*** Entries provided ***
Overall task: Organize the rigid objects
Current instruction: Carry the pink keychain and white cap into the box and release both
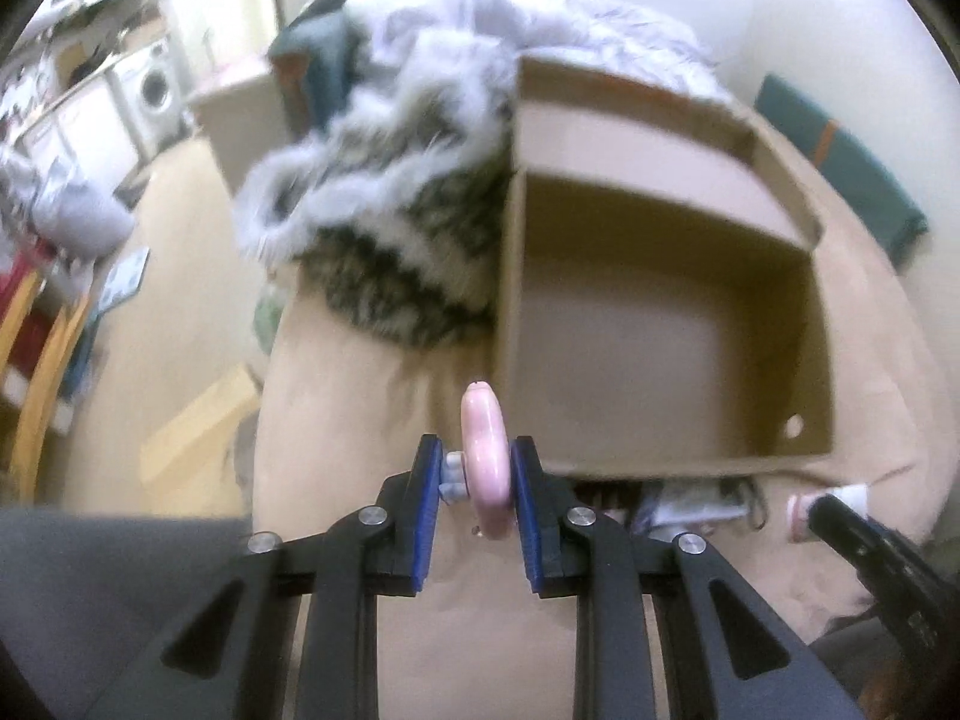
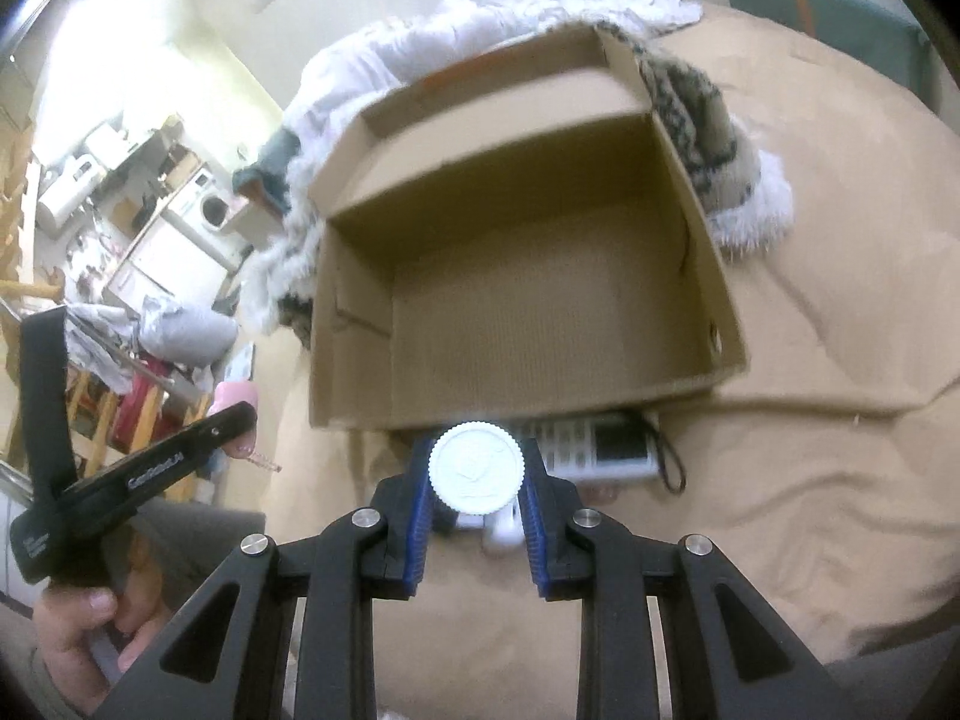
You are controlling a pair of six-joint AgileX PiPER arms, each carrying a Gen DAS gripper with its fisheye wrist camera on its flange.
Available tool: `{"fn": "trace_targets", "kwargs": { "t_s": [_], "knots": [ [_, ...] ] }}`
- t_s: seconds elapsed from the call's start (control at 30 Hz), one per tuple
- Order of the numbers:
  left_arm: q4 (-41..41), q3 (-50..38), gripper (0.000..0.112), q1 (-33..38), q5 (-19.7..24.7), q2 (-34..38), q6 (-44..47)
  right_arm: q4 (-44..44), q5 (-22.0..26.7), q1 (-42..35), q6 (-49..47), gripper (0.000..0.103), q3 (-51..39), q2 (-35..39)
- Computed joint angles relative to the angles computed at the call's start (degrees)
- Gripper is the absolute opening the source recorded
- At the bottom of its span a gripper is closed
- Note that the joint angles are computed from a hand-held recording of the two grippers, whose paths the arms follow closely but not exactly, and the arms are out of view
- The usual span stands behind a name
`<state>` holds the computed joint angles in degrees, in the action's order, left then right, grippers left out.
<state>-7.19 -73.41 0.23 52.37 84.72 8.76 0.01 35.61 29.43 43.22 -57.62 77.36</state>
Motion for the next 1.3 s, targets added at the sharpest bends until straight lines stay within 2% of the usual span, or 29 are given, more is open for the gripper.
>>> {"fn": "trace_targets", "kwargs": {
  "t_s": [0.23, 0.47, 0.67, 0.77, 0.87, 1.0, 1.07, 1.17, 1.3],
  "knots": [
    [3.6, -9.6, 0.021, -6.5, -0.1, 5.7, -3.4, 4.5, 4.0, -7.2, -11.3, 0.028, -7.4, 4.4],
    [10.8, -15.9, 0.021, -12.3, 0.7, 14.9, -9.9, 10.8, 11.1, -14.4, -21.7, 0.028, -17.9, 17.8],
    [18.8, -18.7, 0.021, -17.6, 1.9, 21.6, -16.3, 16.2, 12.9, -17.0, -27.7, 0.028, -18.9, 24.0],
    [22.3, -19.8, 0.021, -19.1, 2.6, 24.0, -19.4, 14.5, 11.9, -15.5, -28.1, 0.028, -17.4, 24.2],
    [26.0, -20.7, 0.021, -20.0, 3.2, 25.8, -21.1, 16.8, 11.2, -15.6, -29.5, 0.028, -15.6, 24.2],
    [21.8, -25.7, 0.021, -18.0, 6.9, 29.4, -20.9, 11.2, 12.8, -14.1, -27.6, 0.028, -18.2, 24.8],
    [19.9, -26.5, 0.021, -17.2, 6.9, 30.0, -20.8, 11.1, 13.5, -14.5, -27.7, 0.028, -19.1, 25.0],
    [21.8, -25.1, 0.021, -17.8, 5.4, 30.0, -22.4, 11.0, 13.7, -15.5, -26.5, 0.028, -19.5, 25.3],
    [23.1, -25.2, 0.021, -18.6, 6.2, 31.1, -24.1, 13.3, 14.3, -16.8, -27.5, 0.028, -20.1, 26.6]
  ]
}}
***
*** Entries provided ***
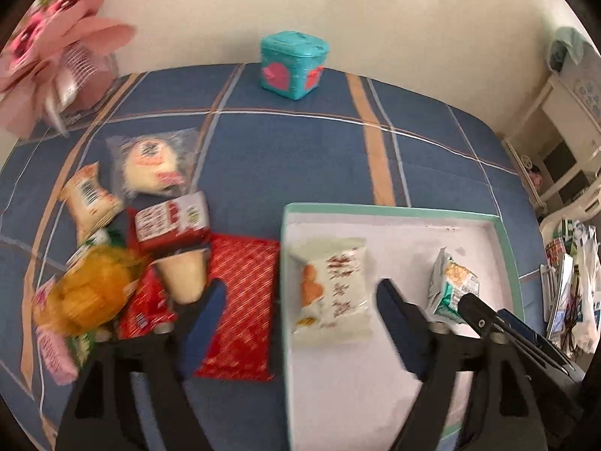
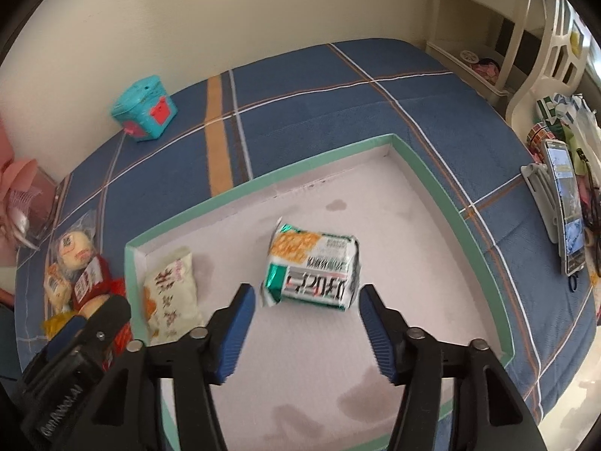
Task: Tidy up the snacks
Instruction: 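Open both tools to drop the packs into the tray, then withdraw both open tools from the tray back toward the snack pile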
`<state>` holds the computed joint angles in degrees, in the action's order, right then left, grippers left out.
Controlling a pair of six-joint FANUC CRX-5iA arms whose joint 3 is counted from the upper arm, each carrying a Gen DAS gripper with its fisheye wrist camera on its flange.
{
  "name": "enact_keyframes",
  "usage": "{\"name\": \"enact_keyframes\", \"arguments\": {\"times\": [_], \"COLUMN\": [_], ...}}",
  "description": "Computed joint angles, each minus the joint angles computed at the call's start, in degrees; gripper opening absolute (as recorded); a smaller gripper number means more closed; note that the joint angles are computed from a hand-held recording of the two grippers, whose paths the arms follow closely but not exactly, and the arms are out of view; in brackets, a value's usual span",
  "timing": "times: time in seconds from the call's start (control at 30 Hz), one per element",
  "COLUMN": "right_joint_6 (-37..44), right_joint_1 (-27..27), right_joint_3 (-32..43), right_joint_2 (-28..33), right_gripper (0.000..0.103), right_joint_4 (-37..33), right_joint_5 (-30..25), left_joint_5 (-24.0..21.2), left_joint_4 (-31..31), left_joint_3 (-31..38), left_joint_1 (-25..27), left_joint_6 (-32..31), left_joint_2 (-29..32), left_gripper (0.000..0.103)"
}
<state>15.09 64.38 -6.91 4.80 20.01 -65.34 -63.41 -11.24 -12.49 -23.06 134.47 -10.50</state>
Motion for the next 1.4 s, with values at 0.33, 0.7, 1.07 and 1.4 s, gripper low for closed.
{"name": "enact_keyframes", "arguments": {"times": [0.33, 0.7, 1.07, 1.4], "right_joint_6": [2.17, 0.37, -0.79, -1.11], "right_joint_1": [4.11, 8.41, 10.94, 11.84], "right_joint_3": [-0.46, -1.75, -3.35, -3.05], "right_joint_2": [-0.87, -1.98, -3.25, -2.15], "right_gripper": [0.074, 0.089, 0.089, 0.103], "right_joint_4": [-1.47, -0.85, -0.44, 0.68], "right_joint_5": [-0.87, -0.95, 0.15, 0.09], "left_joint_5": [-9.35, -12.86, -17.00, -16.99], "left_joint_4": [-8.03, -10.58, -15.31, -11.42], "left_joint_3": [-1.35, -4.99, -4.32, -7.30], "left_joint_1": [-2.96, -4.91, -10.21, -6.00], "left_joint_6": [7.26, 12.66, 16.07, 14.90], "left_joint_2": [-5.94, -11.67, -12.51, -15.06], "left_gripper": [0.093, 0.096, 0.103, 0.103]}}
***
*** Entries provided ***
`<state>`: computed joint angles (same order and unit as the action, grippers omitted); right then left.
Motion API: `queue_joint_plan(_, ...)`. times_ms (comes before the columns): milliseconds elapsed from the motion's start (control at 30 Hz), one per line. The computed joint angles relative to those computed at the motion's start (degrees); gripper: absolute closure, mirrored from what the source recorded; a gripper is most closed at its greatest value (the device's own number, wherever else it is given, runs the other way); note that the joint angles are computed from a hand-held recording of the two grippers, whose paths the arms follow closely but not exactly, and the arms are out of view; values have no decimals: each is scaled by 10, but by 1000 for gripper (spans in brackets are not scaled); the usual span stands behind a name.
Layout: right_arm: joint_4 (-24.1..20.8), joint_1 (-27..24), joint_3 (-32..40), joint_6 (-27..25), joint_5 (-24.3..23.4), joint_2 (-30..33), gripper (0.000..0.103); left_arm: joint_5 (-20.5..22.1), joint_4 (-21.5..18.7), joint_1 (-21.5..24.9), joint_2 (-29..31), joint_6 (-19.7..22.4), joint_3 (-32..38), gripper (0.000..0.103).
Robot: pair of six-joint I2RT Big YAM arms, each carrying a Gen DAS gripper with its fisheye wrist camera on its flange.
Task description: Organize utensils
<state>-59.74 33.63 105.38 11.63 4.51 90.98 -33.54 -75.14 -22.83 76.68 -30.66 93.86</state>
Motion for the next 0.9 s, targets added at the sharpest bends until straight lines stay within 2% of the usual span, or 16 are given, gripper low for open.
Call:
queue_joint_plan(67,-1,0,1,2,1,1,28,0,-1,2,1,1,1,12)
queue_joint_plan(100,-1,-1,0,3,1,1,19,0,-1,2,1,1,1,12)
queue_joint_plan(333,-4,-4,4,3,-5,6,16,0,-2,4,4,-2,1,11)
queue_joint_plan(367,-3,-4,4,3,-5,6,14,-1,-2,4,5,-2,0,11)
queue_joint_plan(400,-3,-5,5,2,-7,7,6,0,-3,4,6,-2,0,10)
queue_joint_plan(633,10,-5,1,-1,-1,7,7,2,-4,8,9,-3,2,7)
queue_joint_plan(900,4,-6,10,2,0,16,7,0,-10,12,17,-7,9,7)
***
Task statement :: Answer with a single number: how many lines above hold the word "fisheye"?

Task result :: 3